Fernando Gordillo Cervantes, 27 yaşında ölmüş Nikaragualı bir şair. "Ölüler" adlı kısacık bir şiiri var: "Ölüler güç verecekler silahına savaşçının, kitlelerin sesine, köylünün sabanına. Ölüler... Ölülere kim güç verecek peki?" Gazetede ABD'li baba, oğlunun fotoğrafını göstererek Bush'a "Benim tek oğlumdu" diyordu. Ona kim güç verecek peki?
Kostümcü (The Dresser) filmini izlemiş miydiniz? İzlemediyseniz, Peter Yates'in yönettiği, Albert Finney ile Tom Courtenay'in unutulmaz oyunlarıyla sinemanın "en iyileri" arasında yer alan filmi kollayın derim, belki televizyonda ya da DVD'de yakalarsınız. Yıllar önce seyretmiştim Kostümcü'yü. İki sahne beni çok etkilemişti. Biri, Finney'in treni durdurması... Öteki ise... İkinci Dünya Savaşı yılları. Askere gidemeyen yaşlı ya da sakat oyuncular tiyatro yapmayı sürdürüyor. Finney'in topluluğu da Shakespeare oyunlarıyla kent kent dolaşıyor. O arada İngiltere bombalanıyor. Yıkıntılar arasında yaşlı bir adamla karısı. Harabeye dönmüş evlerinin önünde, çaresiz, oturuyorlar. Finney yaklaşıyor onlara. Ve o akşamki temsil için cebinden çıkardığı tiyatro davetiyesini uzatıyor. Bombalar altında sanatı sürdürmek. Cephelerde çarpışırken oluyordu. 1940'ların "topyekun savaş" ında da oldu. (O "topyekun" idiyse şimdiki nedir?) Evet, şimdi? Irak'ta ol da tiyatro yap bakalım. Olsa olsa, bireysel sanatın kanatları altına girer, iki şiir karalar ya da bir şarkı bestelersin, o kadar.
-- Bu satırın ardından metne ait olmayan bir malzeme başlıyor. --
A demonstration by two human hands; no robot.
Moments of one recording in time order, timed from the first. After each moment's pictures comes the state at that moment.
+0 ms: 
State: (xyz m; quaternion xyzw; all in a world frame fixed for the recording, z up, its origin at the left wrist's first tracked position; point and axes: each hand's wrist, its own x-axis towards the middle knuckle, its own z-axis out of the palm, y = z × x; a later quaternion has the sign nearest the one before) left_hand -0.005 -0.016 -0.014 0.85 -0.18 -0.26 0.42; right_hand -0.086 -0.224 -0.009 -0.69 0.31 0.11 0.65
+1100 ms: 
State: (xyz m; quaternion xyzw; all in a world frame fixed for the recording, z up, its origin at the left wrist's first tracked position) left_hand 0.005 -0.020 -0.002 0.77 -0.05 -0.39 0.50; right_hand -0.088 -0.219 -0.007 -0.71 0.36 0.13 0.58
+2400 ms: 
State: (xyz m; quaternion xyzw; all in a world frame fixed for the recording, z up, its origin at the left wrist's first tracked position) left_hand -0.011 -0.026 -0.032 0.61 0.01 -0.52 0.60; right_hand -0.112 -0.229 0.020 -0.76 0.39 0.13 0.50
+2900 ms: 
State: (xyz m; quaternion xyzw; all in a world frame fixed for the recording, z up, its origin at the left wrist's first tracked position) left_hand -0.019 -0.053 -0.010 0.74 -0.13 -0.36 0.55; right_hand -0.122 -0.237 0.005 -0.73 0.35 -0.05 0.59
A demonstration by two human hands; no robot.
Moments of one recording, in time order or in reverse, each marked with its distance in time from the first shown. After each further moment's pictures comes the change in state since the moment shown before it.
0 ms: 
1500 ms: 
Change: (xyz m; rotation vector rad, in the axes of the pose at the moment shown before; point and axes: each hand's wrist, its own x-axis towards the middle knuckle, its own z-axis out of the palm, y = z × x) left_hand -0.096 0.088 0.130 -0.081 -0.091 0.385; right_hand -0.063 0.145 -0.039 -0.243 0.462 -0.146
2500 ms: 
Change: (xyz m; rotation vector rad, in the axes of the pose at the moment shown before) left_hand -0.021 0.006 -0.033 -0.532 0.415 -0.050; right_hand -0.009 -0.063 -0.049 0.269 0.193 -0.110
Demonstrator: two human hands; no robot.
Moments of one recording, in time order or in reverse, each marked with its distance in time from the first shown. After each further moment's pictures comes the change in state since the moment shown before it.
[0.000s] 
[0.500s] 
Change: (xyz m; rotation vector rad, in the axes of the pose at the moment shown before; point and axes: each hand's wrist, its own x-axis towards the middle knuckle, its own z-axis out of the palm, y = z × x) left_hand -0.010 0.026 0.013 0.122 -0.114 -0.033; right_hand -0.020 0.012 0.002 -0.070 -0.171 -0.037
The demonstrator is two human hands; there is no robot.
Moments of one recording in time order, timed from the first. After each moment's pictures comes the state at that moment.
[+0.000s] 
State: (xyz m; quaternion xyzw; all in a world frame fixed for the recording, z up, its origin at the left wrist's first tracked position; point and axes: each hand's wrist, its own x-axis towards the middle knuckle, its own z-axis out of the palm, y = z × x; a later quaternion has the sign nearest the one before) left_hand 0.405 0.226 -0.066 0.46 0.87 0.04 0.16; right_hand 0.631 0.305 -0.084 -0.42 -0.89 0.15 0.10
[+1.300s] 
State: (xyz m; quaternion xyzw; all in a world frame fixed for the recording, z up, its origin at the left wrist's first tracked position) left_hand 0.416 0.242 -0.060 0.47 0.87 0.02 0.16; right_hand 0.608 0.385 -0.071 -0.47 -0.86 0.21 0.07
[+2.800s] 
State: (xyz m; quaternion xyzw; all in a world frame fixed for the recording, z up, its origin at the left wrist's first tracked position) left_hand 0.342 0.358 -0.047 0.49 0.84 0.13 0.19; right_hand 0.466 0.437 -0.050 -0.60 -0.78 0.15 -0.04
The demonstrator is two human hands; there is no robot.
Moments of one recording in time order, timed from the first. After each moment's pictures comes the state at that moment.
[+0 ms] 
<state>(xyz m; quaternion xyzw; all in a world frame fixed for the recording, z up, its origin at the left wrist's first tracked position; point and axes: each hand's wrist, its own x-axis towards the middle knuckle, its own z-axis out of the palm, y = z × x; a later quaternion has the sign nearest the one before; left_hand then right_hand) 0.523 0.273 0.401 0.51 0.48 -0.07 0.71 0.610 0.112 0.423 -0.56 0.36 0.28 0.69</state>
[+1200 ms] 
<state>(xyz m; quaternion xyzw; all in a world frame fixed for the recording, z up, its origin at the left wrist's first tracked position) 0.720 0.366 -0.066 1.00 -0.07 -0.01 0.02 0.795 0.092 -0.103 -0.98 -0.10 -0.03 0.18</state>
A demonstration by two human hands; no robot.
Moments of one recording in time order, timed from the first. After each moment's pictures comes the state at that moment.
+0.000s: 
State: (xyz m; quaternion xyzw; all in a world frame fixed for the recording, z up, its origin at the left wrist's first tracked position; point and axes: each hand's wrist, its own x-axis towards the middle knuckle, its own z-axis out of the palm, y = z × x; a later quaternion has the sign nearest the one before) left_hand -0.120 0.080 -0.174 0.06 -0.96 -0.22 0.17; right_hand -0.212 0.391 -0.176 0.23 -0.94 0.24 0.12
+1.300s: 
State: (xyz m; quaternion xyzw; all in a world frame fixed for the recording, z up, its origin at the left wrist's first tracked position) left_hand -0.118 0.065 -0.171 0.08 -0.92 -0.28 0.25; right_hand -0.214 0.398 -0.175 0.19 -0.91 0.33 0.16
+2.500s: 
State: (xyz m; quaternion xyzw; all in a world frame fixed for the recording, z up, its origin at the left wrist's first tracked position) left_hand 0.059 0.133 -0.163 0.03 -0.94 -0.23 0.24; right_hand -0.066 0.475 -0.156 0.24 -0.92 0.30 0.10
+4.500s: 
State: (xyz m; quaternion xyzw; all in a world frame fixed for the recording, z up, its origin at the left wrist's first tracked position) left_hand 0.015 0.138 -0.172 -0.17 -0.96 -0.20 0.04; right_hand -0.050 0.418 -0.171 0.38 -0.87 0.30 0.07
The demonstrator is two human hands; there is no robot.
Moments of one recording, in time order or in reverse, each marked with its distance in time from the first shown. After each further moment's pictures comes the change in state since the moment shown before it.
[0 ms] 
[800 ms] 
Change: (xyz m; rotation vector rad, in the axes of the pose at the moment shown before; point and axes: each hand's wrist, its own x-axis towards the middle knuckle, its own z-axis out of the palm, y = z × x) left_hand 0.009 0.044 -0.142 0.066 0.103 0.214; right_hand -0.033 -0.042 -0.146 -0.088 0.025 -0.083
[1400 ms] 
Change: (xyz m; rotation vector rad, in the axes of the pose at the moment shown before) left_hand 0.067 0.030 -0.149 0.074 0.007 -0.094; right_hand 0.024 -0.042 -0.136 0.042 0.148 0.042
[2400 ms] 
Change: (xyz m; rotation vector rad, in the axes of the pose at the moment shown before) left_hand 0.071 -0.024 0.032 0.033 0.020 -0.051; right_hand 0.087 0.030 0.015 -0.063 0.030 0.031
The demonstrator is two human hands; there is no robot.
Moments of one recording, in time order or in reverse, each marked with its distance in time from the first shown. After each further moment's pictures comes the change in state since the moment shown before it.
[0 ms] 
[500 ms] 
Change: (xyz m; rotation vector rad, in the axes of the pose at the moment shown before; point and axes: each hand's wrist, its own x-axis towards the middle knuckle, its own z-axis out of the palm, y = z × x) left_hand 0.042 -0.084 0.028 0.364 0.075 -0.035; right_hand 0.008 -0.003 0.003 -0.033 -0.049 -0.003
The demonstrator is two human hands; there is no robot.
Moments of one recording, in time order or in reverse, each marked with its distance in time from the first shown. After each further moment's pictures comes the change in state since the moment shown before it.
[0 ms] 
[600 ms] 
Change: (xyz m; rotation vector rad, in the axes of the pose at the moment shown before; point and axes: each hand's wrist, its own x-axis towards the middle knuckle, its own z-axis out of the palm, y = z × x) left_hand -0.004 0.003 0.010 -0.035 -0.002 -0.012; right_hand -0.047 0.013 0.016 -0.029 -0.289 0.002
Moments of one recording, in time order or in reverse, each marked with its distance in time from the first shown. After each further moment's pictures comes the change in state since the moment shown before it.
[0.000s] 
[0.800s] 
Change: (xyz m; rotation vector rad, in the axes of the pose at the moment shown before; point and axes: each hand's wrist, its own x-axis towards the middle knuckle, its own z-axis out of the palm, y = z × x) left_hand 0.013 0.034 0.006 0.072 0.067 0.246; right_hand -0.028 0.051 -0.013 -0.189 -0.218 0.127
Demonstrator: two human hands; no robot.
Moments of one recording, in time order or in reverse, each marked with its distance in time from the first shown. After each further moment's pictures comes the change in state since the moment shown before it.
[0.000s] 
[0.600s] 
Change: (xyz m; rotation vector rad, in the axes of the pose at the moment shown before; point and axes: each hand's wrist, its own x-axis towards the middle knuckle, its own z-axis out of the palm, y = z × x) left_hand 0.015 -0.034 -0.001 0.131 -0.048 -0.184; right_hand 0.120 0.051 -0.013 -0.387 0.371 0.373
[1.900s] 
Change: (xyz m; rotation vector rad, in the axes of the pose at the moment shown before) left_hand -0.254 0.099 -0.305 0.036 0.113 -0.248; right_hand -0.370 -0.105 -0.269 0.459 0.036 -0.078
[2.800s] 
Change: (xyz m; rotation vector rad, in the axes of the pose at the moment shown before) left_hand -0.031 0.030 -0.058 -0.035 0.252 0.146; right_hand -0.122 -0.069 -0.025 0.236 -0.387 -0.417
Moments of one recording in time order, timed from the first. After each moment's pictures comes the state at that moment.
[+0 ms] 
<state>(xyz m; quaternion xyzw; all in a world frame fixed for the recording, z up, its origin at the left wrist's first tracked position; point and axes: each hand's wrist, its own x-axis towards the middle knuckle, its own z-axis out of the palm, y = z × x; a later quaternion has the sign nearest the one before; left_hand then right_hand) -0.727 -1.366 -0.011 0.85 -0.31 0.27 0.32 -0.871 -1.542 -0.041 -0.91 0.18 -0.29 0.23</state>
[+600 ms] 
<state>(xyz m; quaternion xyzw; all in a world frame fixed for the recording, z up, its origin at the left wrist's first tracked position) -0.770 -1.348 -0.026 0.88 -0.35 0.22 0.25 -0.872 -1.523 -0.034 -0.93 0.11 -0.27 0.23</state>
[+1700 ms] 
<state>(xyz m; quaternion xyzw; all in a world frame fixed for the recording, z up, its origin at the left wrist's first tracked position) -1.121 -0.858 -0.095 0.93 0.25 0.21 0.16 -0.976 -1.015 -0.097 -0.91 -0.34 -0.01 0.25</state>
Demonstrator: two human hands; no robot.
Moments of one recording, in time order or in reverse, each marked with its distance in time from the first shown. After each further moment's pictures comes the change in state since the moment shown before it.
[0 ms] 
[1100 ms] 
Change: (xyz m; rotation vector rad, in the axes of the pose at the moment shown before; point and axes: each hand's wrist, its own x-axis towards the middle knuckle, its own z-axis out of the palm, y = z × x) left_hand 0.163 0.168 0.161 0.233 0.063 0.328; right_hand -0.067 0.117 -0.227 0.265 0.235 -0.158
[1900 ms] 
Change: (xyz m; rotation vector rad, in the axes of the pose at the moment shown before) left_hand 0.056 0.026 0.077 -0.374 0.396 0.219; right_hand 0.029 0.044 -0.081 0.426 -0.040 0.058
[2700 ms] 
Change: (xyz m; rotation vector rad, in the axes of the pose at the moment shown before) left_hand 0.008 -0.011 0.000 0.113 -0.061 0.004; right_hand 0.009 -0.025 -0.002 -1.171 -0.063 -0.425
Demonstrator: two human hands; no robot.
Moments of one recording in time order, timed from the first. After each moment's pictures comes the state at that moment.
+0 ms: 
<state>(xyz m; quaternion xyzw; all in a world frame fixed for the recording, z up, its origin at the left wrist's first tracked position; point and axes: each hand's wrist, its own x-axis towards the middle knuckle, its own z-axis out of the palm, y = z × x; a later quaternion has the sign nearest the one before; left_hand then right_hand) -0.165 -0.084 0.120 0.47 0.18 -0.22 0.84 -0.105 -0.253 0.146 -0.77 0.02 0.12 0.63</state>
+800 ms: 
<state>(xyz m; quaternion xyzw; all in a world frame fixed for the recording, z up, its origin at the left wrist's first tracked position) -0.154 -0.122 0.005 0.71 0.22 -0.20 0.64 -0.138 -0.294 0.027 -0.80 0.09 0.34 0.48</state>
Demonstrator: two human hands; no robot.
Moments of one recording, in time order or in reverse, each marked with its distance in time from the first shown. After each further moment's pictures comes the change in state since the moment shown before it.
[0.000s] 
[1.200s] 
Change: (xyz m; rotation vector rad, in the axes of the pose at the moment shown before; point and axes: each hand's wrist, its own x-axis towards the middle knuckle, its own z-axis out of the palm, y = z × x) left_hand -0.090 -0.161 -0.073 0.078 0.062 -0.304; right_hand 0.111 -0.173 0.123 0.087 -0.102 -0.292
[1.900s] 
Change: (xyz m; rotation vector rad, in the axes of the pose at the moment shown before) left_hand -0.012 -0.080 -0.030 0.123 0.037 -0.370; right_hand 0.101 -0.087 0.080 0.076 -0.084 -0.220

Son söz Albert Einstein'dan: "Benim savaş karşıtlığım, herhangi bir entelektüel kuramdan kaynaklanmıyor; zulmün, alçaklığın her türüne karşı duyduğum derin nefretten kaynaklanıyor." Bu kadar basit. Iraklı ağlayan çocuğun gözlerine ya da nereden, niçin geldiklerini kısa cümlelerle anlatmaya çalışan ABD'li tutsak askerlere bakarken, ne gibi entelektüel kuramlar üretebilirsiniz...
SAVAŞMAK İÇİN KAMERAMAN BEKLENMİŞTİ İlk Irak Savaşı'nı kim unutur! Televizyonlar savaşı neredeyse baştan sona "canlı" yayımlamıştı. Ama CNN'in patronu Ted Turner, bir gece komutan "Çöl Ayısı"na gidip de "Saldırıyı yarın sabaha erteler miydiniz? Kameramanlarım hazır değil. Üstelik karanlıkta istediğimiz görüntüler iyi çıkmıyor," dese ne yanıt alırdı acaba?
1914. Meksika'da devlet güçleriyle Pancho Villa arasında büyük bir savaş vardı. Mutual Film Corporation, bu olanağı kaçırmak istemiyordu. Şirketin yetkilileri ABD'den Meksika'ya gittiler, Pancho Villa'yı bulup onunla bir anlaşmaya vardılar. Anlaşmaya göre, Pancho Villa başka hiçbir şirketin film çekmesine izin vermeyecekti. Ayrıca, çarpışmaların gün ışığında, teknik ekibin uygun gördüğü zamanlarda yapılmasına da özen gösterecekti. Sözüne sonuna kadar bağlı kaldı Pancho Villa. Hep gündüzleri çarpıştı. Günün birinde, Ojinga kentine saldıracağı zaman, kameramanın gelmediğini söylediler. Meksikalı devrimci uzun süre kameramanı bekledi. Sonunda kameraman geldi, yönetmen, "Motor!" dedi, saldırı başladı. Mutual da bu önemli çarpışmayı baştan sona filme aldı.